DIRECTIONS FOR THIS TASK: Write out every record below exactly as it stands, leaving the pictures out.

================================

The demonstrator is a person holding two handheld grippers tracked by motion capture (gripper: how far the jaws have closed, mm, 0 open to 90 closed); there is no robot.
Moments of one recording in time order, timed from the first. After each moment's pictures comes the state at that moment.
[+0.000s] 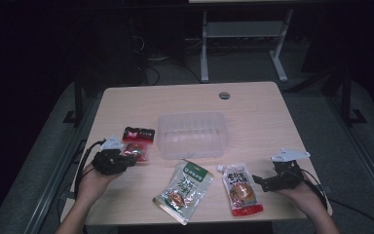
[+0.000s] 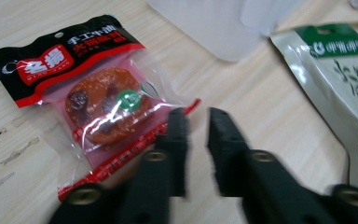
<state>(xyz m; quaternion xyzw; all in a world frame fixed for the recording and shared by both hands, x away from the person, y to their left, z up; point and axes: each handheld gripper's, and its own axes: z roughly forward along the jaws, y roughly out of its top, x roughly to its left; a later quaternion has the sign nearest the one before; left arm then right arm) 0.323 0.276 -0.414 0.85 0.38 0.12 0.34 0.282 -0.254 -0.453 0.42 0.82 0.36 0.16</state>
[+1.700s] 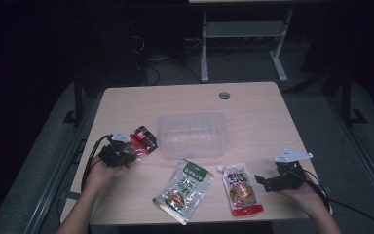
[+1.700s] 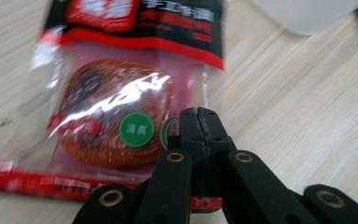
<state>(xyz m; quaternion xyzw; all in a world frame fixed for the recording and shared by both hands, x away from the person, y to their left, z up) 0.359 0.279 -0.441 0.87 0.41 0.10 0.27 0.282 -0.261 -0.456 0.42 0.82 0.36 0.16</state>
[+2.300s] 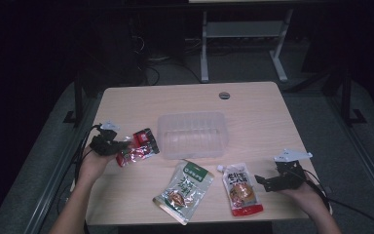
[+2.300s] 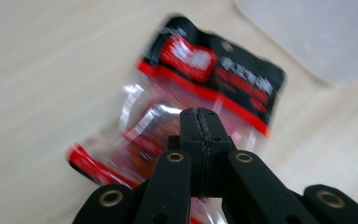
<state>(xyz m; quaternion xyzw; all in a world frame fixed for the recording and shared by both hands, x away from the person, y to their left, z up) 0.382 0.298 -0.414 0.84 0.43 0.14 0.30 0.283 -0.262 -0.458 0.42 0.82 0.36 0.16</state>
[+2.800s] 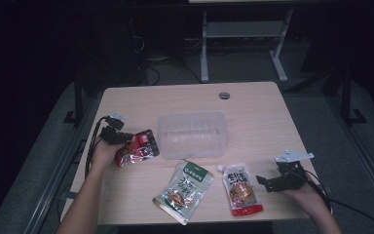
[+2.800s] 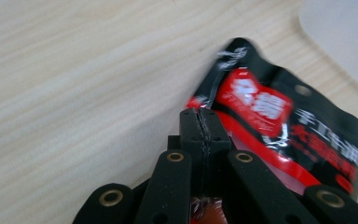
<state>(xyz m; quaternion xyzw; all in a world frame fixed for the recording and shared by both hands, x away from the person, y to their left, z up) 0.431 0.294 -0.441 0.84 0.45 0.13 0.28 0.283 -0.266 -0.460 0.43 0.82 0.35 0.16</state>
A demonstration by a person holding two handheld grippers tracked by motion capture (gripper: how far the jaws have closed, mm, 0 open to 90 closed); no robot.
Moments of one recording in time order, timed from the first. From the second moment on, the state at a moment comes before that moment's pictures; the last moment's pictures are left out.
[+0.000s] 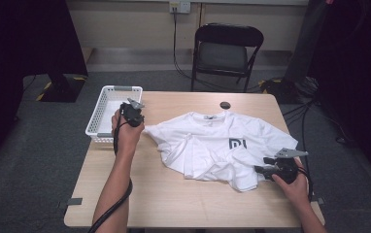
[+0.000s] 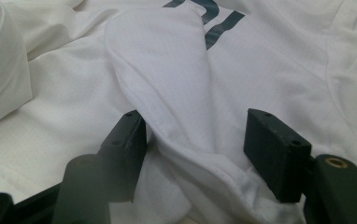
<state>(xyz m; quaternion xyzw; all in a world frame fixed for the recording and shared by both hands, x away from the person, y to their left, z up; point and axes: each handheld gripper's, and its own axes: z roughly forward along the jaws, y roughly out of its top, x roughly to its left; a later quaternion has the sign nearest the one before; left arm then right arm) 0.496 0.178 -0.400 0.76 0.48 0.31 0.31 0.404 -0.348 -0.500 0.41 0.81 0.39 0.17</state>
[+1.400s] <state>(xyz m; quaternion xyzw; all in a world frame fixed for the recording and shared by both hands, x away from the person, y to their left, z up) 0.454 0.152 -0.493 0.79 0.44 0.20 0.37 0.403 -0.347 -0.500 0.41 0.81 0.39 0.17</state>
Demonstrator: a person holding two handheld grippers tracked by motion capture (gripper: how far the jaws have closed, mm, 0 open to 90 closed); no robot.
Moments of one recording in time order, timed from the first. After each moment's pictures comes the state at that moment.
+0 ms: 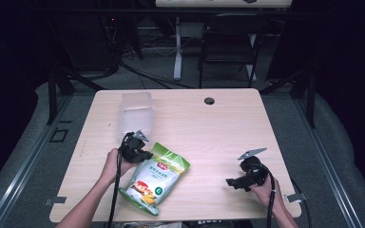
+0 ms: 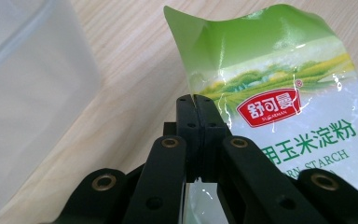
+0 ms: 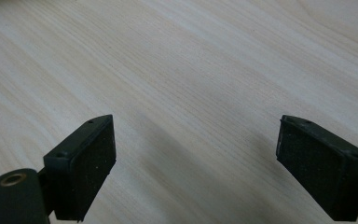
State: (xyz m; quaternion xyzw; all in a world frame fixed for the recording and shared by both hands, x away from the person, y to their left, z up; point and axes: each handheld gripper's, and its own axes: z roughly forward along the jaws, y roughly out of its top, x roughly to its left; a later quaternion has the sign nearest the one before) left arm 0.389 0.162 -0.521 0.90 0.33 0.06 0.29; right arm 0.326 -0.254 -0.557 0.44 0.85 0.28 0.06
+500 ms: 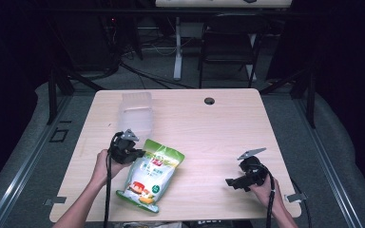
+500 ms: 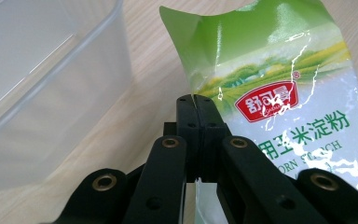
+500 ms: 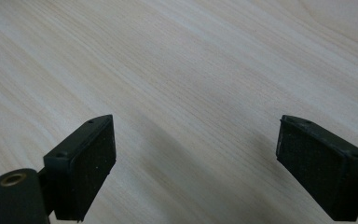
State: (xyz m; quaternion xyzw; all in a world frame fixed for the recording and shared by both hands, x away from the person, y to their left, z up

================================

OUTPUT OF THE TASK:
The demonstrator is a person holding two handheld grippers tracked by motion capture (gripper: how far the jaws have closed, mm, 0 open to 90 closed); there is no robot.
Moments of one recording in time order, timed from the first. After each moment's pictures comes the state at that moment.
[+0.000s] 
[+0.000s] 
<state>(xyz m; quaternion xyzw; all in a world frame fixed for the recording and shared by both hands, x away from the person, y to their left, z up; point and axes: each handheld gripper's, and its own axes: z roughly forward along the jaws, y roughly out of its top, x roughly to its left; a later quaternion has the sign nearest the one before; left arm then right arm) 0.323 0.276 -0.414 0.85 0.38 0.12 0.34 0.282 -0.254 -0.453 0.42 0.82 0.36 0.16</state>
[+1.700s] 
[+1.700s] 
<state>(xyz m; quaternion xyzw; all in a world frame fixed for the recording and shared by both hands, x away from the person, y to their left, z up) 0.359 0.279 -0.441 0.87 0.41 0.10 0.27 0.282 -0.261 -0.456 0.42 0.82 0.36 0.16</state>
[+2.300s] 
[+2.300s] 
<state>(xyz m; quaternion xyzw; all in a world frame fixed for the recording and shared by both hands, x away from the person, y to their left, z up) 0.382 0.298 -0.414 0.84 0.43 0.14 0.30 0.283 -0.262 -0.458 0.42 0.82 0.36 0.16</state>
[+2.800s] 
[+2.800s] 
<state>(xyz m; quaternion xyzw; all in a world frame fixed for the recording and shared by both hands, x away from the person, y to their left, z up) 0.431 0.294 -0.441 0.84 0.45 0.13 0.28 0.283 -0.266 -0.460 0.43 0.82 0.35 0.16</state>
A demonstration by a person holding two handheld grippers tracked by motion capture (gripper: how far the jaws have closed, mm, 0 open to 90 closed); no robot.
Moments of one recording in time order, timed from the first. From the second moment on, the state at a moment comes before that moment's pictures; the last moment's pictures are left out.
[+0.000s] 
[+0.000s] 
<state>(xyz m; quaternion xyzw; all in a world frame fixed for the recording and shared by both hands, x away from the person, y to their left, z up; point and axes: each handheld gripper's, and its own axes: z roughly forward along the jaws, y roughly out of its top, x roughly to its left; a later quaternion has the sign nearest the one before; left arm then right arm) 0.496 0.178 -0.400 0.76 0.48 0.31 0.31 0.404 -0.348 -0.500 0.41 0.81 0.39 0.17</state>
[+1.400s] <state>(xyz m; quaternion xyzw; all in a world frame fixed for the recording and shared by both hands, x away from the person, y to their left, z up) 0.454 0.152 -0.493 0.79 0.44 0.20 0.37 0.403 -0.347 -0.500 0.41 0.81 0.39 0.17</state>
Demonstrator: a person holding two handheld grippers tracked by motion capture (gripper: how far the jaws have closed, mm, 0 open to 90 closed); no robot.
Moments of one recording in time order, timed from the first. After each moment's pictures comes the state at that moment.
+0 ms: 
+0 ms: 
+0 ms: 
State: (xyz m; quaternion xyzw; all in a world frame fixed for the recording and shared by both hands, x away from the person, y to their left, z up; point and axes: each handheld gripper's, and its own axes: z roughly forward along the jaws, y roughly out of its top, x roughly to its left; a later quaternion has the sign nearest the one before) left arm 0.389 0.162 -0.521 0.90 0.33 0.06 0.29; right arm 0.326 -0.254 -0.557 0.44 0.85 0.28 0.06
+500 ms: 
+500 ms: 
+500 ms: 
State: (xyz m; quaternion xyzw; all in a world frame fixed for the recording and shared by both hands, x away from the person, y to their left, z up

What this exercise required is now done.